DIRECTIONS FOR THIS TASK: From the first line of the data below through the line holding "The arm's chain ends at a", write out each line exactly as it stands.

Items from a data source
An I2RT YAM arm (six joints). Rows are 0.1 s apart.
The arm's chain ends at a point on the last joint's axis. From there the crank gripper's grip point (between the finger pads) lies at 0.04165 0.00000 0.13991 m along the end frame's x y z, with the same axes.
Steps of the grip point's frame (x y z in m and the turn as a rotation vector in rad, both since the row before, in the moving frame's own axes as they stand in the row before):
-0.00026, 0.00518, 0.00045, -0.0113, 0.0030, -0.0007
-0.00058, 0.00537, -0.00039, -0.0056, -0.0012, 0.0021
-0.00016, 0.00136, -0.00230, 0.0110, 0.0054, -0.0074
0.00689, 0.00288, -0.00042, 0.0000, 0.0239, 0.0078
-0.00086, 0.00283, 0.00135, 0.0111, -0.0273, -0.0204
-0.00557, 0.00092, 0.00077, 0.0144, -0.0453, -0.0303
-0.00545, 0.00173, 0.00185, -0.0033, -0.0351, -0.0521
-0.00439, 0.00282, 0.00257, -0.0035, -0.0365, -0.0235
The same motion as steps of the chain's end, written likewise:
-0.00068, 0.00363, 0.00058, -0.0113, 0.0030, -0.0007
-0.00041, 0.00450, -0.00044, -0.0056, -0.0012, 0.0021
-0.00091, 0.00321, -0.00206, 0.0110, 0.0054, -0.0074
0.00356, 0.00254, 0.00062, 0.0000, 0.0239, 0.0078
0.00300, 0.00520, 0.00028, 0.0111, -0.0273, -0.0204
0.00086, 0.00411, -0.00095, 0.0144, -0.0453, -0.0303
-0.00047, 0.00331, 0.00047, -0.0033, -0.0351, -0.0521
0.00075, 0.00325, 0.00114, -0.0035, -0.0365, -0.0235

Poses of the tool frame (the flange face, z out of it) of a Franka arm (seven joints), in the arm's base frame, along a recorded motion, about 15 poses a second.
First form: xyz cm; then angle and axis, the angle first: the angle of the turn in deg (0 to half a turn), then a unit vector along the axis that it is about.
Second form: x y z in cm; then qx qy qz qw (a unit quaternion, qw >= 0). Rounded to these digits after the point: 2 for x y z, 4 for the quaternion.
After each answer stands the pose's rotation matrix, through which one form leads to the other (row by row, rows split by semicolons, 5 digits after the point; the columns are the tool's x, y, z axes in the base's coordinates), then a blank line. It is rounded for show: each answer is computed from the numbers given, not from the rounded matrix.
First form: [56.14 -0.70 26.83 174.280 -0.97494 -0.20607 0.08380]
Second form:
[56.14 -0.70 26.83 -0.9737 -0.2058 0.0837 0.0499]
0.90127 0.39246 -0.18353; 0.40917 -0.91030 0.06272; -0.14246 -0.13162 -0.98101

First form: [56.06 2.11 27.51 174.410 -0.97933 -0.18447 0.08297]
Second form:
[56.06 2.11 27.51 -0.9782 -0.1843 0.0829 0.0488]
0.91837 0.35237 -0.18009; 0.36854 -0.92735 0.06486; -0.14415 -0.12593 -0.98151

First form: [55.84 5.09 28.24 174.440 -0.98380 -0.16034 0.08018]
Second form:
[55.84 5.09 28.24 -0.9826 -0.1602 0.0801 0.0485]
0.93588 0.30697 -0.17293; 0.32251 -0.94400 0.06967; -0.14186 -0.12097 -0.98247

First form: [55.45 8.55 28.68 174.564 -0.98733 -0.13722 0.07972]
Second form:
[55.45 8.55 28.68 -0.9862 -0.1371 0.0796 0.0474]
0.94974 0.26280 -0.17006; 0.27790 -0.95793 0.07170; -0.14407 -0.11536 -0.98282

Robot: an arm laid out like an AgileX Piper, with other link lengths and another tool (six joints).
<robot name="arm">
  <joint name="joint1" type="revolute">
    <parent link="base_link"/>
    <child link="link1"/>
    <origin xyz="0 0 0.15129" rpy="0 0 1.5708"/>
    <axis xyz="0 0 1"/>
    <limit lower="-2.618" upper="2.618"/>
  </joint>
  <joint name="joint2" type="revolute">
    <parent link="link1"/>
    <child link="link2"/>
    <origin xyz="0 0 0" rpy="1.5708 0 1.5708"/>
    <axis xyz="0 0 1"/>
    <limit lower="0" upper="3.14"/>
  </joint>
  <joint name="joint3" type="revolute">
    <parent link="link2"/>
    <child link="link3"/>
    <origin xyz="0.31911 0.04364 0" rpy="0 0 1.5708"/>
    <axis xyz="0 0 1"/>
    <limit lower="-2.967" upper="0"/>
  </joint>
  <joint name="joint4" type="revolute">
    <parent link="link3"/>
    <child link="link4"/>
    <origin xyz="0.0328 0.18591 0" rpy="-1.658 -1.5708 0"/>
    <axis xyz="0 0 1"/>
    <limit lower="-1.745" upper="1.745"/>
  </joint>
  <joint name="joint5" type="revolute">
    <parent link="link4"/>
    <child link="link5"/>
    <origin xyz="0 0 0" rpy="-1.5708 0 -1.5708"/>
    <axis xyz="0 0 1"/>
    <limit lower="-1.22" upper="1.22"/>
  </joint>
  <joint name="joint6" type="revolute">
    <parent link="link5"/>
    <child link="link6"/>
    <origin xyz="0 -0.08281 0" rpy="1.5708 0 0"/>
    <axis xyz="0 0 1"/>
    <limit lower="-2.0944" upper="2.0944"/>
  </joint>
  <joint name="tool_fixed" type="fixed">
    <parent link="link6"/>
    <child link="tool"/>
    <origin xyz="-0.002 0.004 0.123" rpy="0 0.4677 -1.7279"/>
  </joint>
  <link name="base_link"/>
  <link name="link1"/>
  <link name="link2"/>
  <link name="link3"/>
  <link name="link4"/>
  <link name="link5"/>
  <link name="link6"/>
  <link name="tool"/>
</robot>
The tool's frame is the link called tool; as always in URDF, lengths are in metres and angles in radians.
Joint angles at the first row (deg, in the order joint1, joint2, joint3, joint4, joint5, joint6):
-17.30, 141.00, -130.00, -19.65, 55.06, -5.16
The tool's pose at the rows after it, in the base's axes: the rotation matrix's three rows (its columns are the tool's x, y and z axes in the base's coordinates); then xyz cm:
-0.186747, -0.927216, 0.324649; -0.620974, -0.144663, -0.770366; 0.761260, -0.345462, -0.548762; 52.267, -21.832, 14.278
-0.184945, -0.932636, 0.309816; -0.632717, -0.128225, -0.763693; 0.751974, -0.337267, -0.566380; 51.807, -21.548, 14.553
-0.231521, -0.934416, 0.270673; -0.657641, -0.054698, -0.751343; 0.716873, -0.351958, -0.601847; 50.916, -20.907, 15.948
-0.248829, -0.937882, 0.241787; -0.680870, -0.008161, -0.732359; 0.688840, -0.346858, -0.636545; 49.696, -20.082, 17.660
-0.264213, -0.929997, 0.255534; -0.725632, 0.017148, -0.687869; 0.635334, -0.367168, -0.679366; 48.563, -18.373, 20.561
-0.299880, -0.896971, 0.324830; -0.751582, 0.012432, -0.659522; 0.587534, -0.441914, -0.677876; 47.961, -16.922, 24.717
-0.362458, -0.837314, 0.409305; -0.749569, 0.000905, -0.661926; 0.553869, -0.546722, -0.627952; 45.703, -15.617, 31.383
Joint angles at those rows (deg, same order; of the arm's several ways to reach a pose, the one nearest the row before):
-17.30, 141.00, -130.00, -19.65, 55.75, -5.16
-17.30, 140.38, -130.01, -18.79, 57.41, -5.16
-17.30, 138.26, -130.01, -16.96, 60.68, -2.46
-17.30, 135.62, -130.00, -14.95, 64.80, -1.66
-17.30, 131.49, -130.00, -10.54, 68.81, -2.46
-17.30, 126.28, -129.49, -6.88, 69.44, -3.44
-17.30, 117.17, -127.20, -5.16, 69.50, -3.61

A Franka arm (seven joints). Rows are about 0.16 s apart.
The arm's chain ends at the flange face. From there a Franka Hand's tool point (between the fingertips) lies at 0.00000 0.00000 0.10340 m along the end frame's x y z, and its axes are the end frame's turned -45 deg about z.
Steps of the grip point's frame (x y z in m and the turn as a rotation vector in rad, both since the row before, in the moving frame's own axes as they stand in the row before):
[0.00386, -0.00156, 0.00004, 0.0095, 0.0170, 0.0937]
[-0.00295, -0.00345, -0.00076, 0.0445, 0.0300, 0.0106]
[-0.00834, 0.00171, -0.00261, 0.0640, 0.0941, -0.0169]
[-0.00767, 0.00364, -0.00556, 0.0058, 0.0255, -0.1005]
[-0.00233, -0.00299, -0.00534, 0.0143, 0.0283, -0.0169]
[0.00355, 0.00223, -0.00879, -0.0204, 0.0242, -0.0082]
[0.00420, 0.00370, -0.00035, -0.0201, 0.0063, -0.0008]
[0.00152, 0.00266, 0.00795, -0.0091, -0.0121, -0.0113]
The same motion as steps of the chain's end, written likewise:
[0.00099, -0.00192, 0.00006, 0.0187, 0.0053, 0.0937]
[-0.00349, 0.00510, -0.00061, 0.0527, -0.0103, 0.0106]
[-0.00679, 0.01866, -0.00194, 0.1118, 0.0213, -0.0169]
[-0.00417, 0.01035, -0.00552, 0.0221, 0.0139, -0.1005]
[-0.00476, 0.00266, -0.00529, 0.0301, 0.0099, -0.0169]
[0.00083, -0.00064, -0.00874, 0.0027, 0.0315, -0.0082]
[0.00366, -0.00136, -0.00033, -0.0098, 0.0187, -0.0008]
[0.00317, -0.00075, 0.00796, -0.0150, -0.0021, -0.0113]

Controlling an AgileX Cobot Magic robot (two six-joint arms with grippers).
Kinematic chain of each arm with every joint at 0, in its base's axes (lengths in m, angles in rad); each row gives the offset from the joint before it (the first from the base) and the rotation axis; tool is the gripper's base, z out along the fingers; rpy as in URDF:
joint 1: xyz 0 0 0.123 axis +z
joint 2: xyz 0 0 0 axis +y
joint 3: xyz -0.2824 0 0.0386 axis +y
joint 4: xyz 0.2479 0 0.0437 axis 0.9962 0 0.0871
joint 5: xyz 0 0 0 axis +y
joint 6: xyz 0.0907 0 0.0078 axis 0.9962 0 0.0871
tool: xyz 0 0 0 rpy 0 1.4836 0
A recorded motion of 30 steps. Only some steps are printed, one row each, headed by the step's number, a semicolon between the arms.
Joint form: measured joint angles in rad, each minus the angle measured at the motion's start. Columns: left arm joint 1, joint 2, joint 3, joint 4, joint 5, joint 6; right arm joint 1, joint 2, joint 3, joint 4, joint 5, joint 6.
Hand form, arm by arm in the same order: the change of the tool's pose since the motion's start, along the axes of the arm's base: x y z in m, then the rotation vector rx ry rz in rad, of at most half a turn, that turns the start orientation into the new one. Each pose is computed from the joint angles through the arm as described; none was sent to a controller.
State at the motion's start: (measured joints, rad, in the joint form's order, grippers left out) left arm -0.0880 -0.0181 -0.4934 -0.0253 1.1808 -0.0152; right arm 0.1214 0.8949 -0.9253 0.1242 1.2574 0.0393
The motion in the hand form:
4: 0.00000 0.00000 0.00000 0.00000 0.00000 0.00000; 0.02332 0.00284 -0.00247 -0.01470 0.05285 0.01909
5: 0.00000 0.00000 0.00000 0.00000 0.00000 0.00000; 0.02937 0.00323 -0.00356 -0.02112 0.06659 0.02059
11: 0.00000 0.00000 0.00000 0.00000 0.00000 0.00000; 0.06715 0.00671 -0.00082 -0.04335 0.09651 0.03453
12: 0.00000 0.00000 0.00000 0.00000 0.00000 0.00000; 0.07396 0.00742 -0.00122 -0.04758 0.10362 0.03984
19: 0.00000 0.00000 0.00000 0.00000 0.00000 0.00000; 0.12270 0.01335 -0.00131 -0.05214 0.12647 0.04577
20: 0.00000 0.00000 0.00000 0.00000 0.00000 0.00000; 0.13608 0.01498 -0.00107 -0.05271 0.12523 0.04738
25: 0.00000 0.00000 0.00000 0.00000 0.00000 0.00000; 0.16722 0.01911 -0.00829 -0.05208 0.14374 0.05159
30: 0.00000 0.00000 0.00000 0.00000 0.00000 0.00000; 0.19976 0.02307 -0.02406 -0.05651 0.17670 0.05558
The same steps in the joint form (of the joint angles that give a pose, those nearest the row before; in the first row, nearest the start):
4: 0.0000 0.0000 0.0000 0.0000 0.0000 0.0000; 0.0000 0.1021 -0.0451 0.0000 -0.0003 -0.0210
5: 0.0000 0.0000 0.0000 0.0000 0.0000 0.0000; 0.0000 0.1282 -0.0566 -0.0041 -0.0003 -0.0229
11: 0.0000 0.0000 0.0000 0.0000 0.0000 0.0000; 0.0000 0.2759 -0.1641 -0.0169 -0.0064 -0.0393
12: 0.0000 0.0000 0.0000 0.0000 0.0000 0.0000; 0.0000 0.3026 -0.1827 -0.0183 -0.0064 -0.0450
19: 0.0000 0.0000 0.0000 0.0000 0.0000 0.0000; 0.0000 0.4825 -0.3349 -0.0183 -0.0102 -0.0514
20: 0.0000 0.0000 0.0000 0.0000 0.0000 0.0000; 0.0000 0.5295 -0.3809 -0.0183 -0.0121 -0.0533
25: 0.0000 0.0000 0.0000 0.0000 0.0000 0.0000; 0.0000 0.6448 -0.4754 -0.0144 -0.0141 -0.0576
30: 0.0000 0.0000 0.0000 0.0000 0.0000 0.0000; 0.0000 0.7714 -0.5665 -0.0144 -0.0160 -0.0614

REPLY:
An I2RT YAM arm (six joints). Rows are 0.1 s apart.
The arm's chain ends at a point on the last joint's axis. From there the crank gripper's grip point (between the finger pads) lies at 0.04165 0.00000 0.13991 m along the end frame's x y z, with the same axes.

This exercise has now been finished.